More interestingly, very few studies have assessed the role of CGM in OSAS among people with T1DM (Table 1).

A study conducted of 50 young participants with T1DM, 12–16 years old, who were compared with 40 matched controls, showed that those who had a total AHI ≥ 1.5/h reported higher blood glucose according to CGM metrics (mean glucose 208.5 mg/dL, SD: 44.15 mg/dL) and higher percentage of time spent in high glucose (54.17%, SD: 19.10%) compared with those who had a total-AHI < 1.5 (169.52 mg/dl, SD: 45.84 mg/dL and 36.64%, SD: 22.59%, respectively). Interestingly, HbA1c was similar in both groups [27]. This data provides evidence that even mild SDB contributes to hyperglycaemic episodes in young people with T1DM. Moreover, the percentage of time spent in sleep-stage N2 was positively associated with HbA1c (p < 0.001), average blood glucose on CGM (p = 0.014) and the percentage of time spent in high glucose (p = 0.030) [27].

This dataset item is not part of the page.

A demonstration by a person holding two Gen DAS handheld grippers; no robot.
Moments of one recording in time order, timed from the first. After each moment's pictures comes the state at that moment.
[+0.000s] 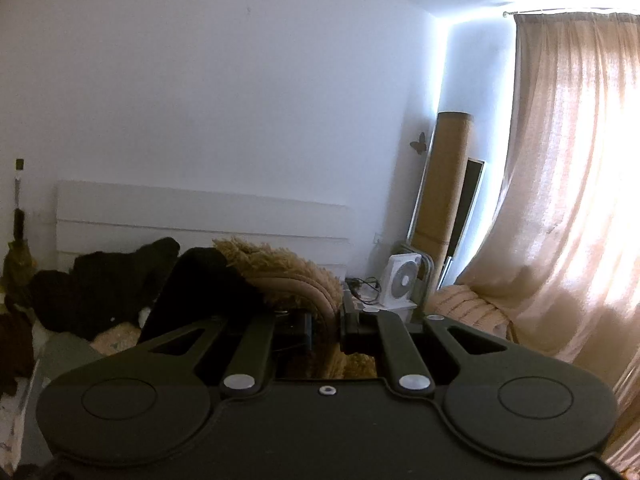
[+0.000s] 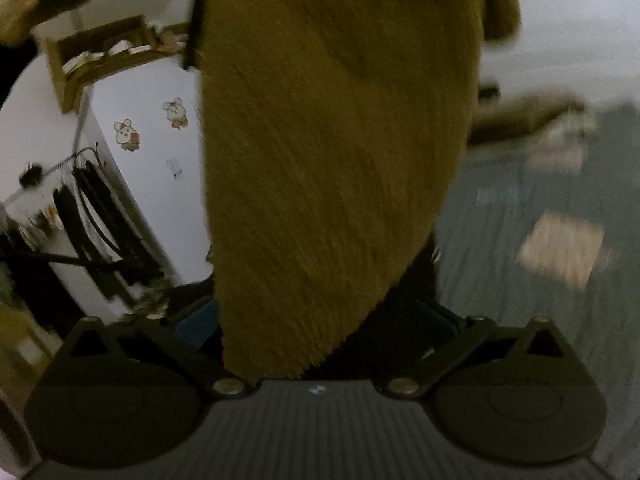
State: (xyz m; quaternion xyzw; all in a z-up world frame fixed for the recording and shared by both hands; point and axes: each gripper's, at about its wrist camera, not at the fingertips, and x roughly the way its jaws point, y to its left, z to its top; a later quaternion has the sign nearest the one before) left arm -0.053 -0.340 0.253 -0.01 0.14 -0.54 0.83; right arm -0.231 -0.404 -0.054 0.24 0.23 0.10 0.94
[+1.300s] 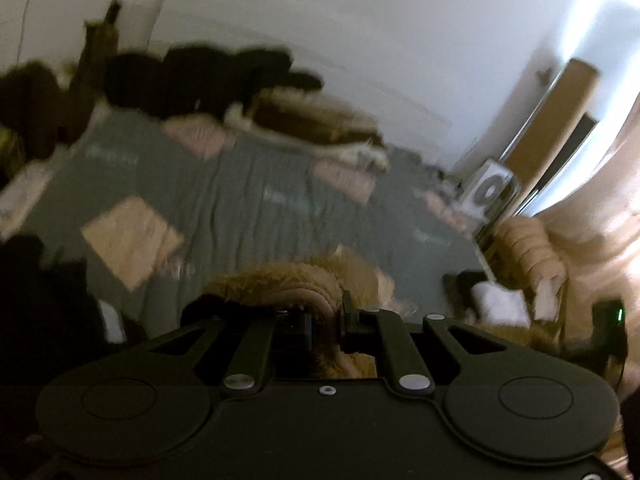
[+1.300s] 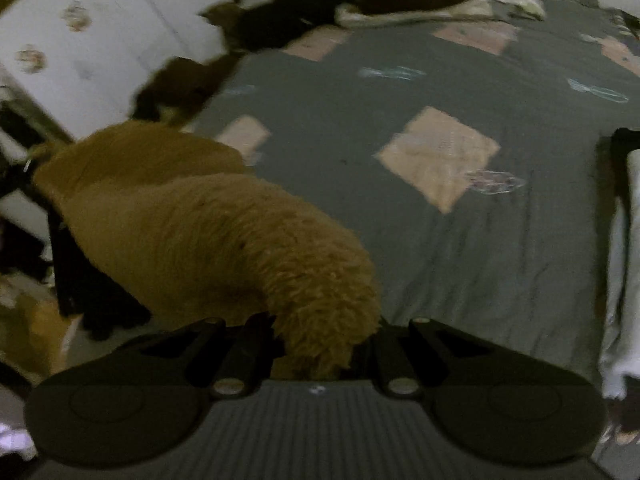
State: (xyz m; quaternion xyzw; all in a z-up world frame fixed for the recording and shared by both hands) left arm 0.083 -0.259 -0.047 -0.05 0.38 -0.42 0.82; right arm -0.124 -0.654 -0.063 0.20 0.48 0.03 0.85
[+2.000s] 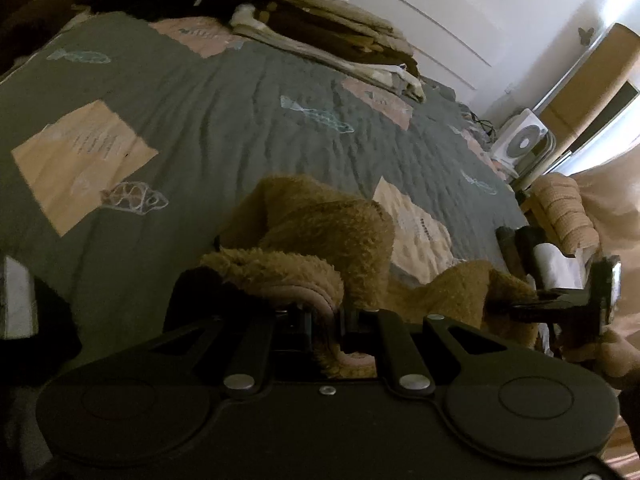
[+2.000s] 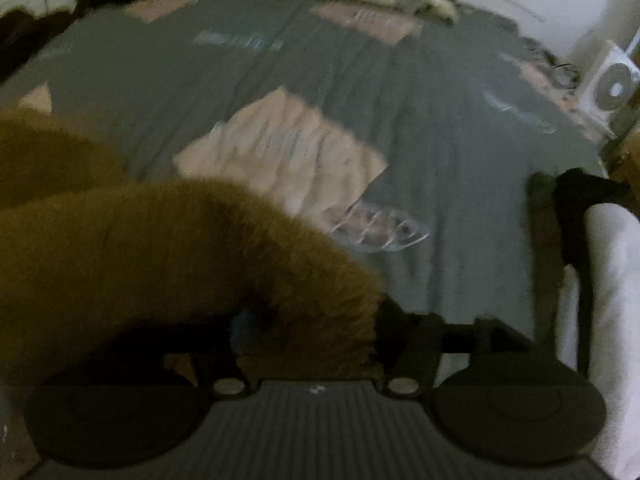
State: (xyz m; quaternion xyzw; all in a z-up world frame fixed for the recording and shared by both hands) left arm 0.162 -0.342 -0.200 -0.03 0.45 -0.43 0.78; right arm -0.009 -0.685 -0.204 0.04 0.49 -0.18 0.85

Kostkova et al. [28] examined sleep in 44 children with T1DM (without chronic complications, obesity/overweight or hypoglycaemia) and 60 controls (10–19 years of age) and how short-term metabolic control could affect sleep quality and SDB. Participants underwent PSG and CGM (for 4 days). There were no significant differences between the two groups in terms of total sleep duration and quality, percentage of sleep stages and respiratory parameters. However, a better short-term glycaemic control (average sensor glucose, AvgSG < 10 mmol/l, N = 18) was associated with significantly lower AHI: 0.3 (0–0.5) versus 0.6 (0.2–0.9) events/h, p < 0.05, compared with suboptimal short-term control (N = 26). The same was seen for respiratory arousal index: 0 (0–0.1) versus 0.2 (0–0.3), p < 0.019. Among participants with T1DM, one was diagnosed with OSAS and nine were diagnosed with mild central apnoea [28].

Basille et al. [29] assessed SDB and GV in T1DM participants in a single-centre study. In total, 46 adults with T1DM (25 men) with median age 42 (35–54) years and mean BMI 24.8 (23.0–28.9) kg/m2 underwent PSG and CGM during a night. Mild and moderate-to-severe SDB were defined as an AHI > 5/h and > 15/h, respectively. There was a high prevalence of SDB (37%). Participants with moderate-to-severe OSAS had a higher BMI and a longer DM duration compared with those with mild SDB or without SDB [29]. Moreover, participants with moderate-to-severe OSAS were not more symptomatic and did not have more GV or hypoglycaemic episodes. Finally, sleep disorders were not associated with above-target GV or with hypoglycaemic episodes [29]. On the basis of these findings, the authors proposed that people with T1DM who have a BMI ≥ 30 kg/m2 should be screened for SDB [29].